The SureStep™ Multi-Drug Urine test was initially designed for the detection of THC-COOH in urine with a cut-off of 50 ng/mL. An expected cross-reactivity with HHC-COOH was already proven in literature7. The test was positive for all participants. However, for participant I1 it was only positive in one sampling point after 6 h. For participant I2, it was positive from 1 h to 6 h, but had a negative result in the sample collected after 3 h. After oral consumption, the first positive results were observed after 2 h, and the test remained positive for up to 72 h post-consumption. For I3 it was positive between 1 h and 2 h. These data show that there may be potential problems in recognizing the acute phase, especially in the case of inhalative consumption, which might be problematic especially in traffic controls. The fluctuating results in the case of I2 can be explained by a concentration slightly above the detection limit of the test, resulting from a highly diluted urine at time point 3 h. The creatinine concentration in this sample was only 601 µmol/L and thus distinctly lower than the concentrations of the other samples.

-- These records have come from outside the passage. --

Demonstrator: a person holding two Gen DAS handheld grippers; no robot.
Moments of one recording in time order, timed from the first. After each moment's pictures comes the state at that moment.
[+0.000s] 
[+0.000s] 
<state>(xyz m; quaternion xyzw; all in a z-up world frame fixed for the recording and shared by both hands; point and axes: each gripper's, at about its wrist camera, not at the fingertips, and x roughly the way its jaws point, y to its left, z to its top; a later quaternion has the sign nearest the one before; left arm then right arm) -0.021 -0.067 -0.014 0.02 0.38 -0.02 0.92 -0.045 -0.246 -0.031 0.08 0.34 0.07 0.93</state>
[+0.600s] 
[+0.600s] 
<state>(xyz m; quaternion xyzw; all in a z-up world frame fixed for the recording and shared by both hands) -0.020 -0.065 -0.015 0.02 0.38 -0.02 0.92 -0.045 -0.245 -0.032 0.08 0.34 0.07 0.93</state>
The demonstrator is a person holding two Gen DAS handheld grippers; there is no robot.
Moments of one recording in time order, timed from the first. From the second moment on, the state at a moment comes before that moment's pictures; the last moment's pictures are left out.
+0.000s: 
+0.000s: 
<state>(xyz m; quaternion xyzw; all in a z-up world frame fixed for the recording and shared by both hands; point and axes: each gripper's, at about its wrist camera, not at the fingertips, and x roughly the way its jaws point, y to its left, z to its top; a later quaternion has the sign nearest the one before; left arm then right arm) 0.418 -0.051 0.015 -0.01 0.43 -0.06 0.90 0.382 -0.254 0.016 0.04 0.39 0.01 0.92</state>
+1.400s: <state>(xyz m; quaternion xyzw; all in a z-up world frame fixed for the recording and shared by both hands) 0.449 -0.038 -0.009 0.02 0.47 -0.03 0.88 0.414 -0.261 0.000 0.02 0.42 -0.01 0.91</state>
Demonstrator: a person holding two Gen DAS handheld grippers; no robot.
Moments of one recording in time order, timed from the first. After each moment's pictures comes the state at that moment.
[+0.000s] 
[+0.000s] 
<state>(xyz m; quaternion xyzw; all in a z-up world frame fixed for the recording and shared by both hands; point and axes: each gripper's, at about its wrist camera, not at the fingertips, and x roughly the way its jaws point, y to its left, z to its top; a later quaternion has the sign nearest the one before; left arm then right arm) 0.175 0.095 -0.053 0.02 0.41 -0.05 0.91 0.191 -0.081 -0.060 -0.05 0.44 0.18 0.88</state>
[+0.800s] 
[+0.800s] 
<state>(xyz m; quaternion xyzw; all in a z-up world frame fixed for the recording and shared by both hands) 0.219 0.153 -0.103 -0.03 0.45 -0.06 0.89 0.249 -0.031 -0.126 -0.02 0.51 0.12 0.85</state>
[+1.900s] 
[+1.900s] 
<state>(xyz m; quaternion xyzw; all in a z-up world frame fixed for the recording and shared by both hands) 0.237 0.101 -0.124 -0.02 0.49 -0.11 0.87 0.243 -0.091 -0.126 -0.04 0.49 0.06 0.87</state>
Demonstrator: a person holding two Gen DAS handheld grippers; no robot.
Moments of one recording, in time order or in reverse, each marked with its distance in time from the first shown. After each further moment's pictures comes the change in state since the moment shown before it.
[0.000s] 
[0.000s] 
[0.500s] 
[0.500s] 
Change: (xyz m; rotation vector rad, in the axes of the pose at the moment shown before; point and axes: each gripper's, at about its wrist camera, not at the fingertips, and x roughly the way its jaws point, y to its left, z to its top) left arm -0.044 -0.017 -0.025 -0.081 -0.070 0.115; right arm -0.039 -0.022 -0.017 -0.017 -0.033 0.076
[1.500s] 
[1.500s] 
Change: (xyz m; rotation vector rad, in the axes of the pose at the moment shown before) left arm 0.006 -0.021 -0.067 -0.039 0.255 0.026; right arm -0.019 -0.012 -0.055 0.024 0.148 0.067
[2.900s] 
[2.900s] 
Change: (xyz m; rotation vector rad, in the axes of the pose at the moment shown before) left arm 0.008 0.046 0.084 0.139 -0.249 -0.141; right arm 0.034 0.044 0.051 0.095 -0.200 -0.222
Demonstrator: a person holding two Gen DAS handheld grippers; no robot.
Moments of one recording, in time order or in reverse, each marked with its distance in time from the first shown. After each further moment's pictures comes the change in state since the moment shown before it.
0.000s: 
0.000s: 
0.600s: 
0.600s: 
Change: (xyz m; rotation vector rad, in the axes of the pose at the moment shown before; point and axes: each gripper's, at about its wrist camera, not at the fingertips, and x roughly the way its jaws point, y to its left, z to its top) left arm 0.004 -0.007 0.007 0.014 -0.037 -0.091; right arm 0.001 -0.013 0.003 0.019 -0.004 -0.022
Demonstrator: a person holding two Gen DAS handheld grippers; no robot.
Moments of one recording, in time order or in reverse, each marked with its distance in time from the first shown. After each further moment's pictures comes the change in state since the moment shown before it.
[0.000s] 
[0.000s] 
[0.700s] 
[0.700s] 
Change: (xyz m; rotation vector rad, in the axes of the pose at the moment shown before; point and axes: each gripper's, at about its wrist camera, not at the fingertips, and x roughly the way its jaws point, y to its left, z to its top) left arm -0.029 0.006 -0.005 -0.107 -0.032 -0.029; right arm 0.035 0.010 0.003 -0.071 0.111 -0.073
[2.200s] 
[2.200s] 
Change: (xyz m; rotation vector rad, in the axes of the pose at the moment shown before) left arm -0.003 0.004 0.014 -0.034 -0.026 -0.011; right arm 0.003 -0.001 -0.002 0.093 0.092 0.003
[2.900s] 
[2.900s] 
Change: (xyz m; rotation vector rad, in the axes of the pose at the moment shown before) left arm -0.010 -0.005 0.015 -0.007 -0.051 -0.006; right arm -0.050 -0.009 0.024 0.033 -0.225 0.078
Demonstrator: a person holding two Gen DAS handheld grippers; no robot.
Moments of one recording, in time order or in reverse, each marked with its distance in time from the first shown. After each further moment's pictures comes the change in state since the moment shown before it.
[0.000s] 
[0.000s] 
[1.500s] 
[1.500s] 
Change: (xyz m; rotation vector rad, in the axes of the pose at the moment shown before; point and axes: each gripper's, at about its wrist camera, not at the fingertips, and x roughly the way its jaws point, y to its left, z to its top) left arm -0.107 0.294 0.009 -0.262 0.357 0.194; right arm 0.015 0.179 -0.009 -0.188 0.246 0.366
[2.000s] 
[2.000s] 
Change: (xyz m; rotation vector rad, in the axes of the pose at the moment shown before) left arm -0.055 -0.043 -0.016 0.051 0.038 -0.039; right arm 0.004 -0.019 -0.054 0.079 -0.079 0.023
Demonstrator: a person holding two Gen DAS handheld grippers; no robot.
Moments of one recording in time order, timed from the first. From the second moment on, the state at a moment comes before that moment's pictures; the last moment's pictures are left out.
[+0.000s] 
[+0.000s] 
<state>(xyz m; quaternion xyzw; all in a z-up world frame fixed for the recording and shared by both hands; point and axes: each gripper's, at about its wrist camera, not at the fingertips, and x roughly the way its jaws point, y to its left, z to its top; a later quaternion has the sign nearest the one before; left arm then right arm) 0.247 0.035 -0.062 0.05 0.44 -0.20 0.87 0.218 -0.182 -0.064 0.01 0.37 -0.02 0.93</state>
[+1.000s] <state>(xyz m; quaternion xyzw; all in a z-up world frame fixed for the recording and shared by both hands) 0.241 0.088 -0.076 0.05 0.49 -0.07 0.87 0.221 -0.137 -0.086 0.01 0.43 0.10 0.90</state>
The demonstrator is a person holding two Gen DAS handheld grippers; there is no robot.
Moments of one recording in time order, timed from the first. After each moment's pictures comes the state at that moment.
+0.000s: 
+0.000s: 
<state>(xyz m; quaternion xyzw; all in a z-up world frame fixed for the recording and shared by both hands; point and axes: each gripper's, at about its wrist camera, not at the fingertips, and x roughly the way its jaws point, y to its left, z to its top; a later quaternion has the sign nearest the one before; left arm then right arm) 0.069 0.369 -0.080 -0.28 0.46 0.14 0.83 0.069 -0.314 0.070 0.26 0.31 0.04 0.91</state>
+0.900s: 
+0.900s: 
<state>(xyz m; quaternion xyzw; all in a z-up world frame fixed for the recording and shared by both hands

The Immunalysis™ ELISA for serum was also established for the detection of at least 3 ng/mL THC-COOH. With the exception of case I1, the ELISA was positive for at least 24 h post-consumption in all participants. Additionally, a good detection of the acute phase was observed for all cases. For participants O1, O2, O3, and I2 the test was positive up to the last serum sampling point. Therefore, the detectability could be possibly distinctly longer than reported here. As previous spike experiments showed, ELISA testing in serum seems to be beneficial to detect HHC consumption as well as acute phase compared to point-of-care tests7. However, obviously ELISA test performances are more time-consuming and require special test equipment which cannot be carried out during police controls.

Overall, it has to be stated that all immunological tests were able to detect single HHC consumption. However, as described above, each test has its own characteristics which has to be taken into account.

Limitations of the study

The study only included a small number of subjects which limits statistical analyses. With this small study cohort, the influence of inter-individual differences cannot be finally evaluated. The results are therefore to be considered as preliminary. To confirm these previous findings, further studies with a larger number of participants are necessary. Additionally, only low doses and one-time consumption were examined. For higher doses and multiple intakes, significantly higher concentrations, longer detection periods and more severe impairments are conceivable. In addition, in this study only the parent substance and two of the main metabolites were investigated. Future studies with an expanded metabolite spectrum might be useful for further findings.

Conclusions

In this study, pharmacokinetic data for HHC and its two metabolites 11-OH-HHC and HHC-COOH were investigated in six individuals. Overall, pharmacokinetic characteristics of HHC seem to be similar to THC. As expected, differences between oral and inhalative consumption could be shown. Although there were clear differences between subjects, the psychoactive effects of HHC were evident even at the low doses tested. Therefore, the assumption that HHC consumption bears a potential risk to road safety can be confirmed. Further, similar studies with more participants and a placebo-controlled design are necessary to evaluate these preliminary data.